Neat way to distinguish identifiers and variable names (ANTLR)?
-
27-10-2019 - |
Question
How can we distinguish a variable name, and an identifer, in an ANTLR grammar?
VAR: ('A'..'Z')+ DIGIT* ;
IDENT : ('a'..'z'|'A'..'Z'|'_') ('a'..'z'|'A'..'Z'|'0'..'9'|'_'|'-')*;
The piece of grammar (in ANTLR) does not work because the compiler will complain that IDENT may never be reached for some input. This seems to be a classic head-hack for compiler writers, The lexer hack
For the ANTLR users, Could you tell me your neat way to work around it? Thanks
Solution
zell wrote:
The piece of grammar (in ANTLR) does not work because the compiler will complain that IDENT may never be reached for some input.
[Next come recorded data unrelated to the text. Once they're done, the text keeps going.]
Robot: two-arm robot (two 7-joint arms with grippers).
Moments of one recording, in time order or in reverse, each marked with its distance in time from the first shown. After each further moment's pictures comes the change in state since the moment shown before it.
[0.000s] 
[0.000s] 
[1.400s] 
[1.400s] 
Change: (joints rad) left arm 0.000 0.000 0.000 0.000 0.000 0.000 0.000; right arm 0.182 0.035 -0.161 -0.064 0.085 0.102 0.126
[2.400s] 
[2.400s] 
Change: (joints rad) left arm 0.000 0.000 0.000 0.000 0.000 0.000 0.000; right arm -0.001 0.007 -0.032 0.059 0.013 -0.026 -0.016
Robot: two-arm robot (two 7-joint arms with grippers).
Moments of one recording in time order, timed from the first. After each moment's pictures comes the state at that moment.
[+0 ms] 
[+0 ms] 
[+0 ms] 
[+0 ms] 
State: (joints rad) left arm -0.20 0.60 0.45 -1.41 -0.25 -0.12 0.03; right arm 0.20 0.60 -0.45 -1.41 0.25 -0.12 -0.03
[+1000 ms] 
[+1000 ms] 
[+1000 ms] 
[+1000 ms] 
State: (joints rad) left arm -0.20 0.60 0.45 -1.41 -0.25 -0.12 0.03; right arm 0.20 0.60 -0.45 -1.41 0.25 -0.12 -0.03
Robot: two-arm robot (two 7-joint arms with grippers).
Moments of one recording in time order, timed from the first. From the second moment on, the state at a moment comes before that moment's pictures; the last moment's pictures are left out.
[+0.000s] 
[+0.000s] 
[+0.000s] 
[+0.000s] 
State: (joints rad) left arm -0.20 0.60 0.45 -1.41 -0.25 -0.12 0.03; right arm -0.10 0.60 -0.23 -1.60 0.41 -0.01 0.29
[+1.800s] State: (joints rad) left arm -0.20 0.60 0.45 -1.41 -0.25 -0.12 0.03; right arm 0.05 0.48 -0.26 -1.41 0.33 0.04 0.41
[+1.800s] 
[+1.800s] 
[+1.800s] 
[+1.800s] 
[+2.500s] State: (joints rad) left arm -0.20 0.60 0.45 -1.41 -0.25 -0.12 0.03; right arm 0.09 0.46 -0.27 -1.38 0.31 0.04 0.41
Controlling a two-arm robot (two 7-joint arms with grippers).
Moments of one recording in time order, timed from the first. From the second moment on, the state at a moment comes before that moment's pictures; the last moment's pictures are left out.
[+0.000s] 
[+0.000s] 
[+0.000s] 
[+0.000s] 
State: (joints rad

No, that is not correct. The following grammar:
grammar T;
parse
: .* EOF
;
VAR : ('A'..'Z')+ DIGIT* ;
IDENT : ('a'..'z'|'A'..'Z'|'_') ('a'..'z'|'A'..'Z'|'0'..'9'|'_'|'-')*;
fragment DIGIT : '0'..'9';
does not produce any error or warning. The lexer simply creates two type of tokens:
- if something starts with one or more upper case ascii letters followed by zero or more digits, a
VAR
is created; - if something starts with a lowercase ascii letter or underscore, followed by
('a'..'z'|'A'..'Z'|'0'..'9'|'_'|'-')*
, aIDENT
is created.
Note that therefor an IDENT
can never start with an uppercase ascii letter: that will always become a VAR
.
So, if you have a parser rule that looks like:
foo
: IDENT
;
and the entire input is "BAR"
, then there will be a parser error because the lexer will not produce a INDENT
token, but a VAR
token, even though the parser "asks" for a IDENT
.
You must understand that no matter what the parser asks from the lexer, the lexer operates independently from the parser.